▶ What the task requires:
Exact reproduction of all the data is needed.

▶ Information shown:

----

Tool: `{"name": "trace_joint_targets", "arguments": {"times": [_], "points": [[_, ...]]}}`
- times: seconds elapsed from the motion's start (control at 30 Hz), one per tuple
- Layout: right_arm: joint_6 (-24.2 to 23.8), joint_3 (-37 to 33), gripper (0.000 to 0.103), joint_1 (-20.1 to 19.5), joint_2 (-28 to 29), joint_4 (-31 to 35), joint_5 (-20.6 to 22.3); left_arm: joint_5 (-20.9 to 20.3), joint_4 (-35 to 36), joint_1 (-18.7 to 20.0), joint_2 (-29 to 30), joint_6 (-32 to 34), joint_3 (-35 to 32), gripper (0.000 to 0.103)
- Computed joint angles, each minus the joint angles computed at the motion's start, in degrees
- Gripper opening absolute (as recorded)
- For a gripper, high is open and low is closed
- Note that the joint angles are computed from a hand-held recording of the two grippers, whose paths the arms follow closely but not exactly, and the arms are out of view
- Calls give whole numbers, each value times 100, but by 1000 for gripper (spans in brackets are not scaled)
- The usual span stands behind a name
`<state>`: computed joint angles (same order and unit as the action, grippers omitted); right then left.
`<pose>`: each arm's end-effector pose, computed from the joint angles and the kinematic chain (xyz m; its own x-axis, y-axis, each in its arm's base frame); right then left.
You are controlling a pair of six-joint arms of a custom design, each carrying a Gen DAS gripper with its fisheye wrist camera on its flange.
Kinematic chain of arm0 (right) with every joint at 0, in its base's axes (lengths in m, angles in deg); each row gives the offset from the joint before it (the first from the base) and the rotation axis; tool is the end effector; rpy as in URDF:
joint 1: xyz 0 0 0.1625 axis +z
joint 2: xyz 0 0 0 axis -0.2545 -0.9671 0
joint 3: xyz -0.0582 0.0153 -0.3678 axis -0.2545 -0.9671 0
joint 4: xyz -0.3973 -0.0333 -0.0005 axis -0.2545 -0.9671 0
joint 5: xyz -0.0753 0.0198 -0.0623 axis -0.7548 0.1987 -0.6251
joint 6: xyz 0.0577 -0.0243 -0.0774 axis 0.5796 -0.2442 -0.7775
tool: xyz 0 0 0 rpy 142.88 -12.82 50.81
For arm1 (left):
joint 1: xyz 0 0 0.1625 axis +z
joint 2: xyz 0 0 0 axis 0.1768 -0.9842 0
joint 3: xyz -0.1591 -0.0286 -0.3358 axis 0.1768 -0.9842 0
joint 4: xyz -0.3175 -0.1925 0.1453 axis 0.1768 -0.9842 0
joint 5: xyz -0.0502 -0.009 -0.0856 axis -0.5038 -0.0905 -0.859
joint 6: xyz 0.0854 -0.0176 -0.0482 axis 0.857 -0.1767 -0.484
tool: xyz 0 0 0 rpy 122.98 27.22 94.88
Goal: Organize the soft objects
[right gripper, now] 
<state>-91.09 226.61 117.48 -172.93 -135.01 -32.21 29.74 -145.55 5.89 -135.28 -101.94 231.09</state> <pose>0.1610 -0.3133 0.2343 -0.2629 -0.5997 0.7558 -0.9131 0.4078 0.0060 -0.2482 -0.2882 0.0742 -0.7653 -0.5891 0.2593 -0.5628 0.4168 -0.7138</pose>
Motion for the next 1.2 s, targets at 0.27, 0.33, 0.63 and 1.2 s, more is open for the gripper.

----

▶ Solution for this exercise:
Tool: `{"name": "trace_joint_targets", "arguments": {"times": [_], "points": [[_, ...]]}}`
- times: seconds elapsed from the motion's start (control at 30 Hz), one per tuple
- Layout: right_arm: joint_6 (-24.2 to 23.8), joint_3 (-37 to 33), gripper (0.000 to 0.103), joint_1 (-20.1 to 19.5), joint_2 (-28 to 29), joint_4 (-31 to 35), joint_5 (-20.6 to 22.3); left_arm: joint_5 (-20.9 to 20.3), joint_4 (-35 to 36), joint_1 (-18.7 to 20.0), joint_2 (-29 to 30), joint_6 (-32 to 34), joint_3 (-35 to 32), gripper (0.000 to 0.103)
- Computed joint angles, each minus the joint angles computed at the motion's start, in degrees
- Gripper opening absolute (as recorded)
- For a gripper, high is open and low is closed
- Note that the joint angles are computed from a hand-held recording of the two grippers, whose paths the arms follow closely but not exactly, and the arms are out of view
- Calls give whole numbers, each value times 100, but by 1000 for gripper (spans in brackets are not scaled)
- The usual span stands behind a name
`<state>`: computed joint angles (same order and unit as the action, grippers omitted); right then left.
`<pose>`: each arm's end-effector pose, computed from the joint angles and the kinematic chain (xyz m; its own x-axis, y-axis, each in its arm's base frame); right then left.
You are controlling a pair of six-joint arms of a custom design, each carrying a Gen DAS gripper with its fisheye wrist camera on its flange.
Kinematic chain of arm0 (right) with every joint at 0, in its base's axes (lengths in m, angles in deg); each row gives the offset from the joint before it (the first from the base) and the rotation axis; tool is the end effector; rpy as in URDF:
joint 1: xyz 0 0 0.1625 axis +z
joint 2: xyz 0 0 0 axis -0.2545 -0.9671 0
joint 3: xyz -0.0582 0.0153 -0.3678 axis -0.2545 -0.9671 0
joint 4: xyz -0.3973 -0.0333 -0.0005 axis -0.2545 -0.9671 0
joint 5: xyz -0.0753 0.0198 -0.0623 axis -0.7548 0.1987 -0.6251
joint 6: xyz 0.0577 -0.0243 -0.0774 axis 0.5796 -0.2442 -0.7775
tool: xyz 0 0 0 rpy 142.88 -12.82 50.81
For arm1 (left):
joint 1: xyz 0 0 0.1625 axis +z
joint 2: xyz 0 0 0 axis 0.1768 -0.9842 0
joint 3: xyz -0.1591 -0.0286 -0.3358 axis 0.1768 -0.9842 0
joint 4: xyz -0.3175 -0.1925 0.1453 axis 0.1768 -0.9842 0
joint 5: xyz -0.0502 -0.009 -0.0856 axis -0.5038 -0.0905 -0.859
joint 6: xyz 0.0854 -0.0176 -0.0482 axis 0.857 -0.1767 -0.484
tool: xyz 0 0 0 rpy 122.98 27.22 94.88
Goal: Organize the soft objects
[right gripper, now] 
<state>-91.09 226.61 117.48 -172.93 -135.01 -32.21 29.74 -145.55 5.89 -135.28 -101.94 231.09</state> <pose>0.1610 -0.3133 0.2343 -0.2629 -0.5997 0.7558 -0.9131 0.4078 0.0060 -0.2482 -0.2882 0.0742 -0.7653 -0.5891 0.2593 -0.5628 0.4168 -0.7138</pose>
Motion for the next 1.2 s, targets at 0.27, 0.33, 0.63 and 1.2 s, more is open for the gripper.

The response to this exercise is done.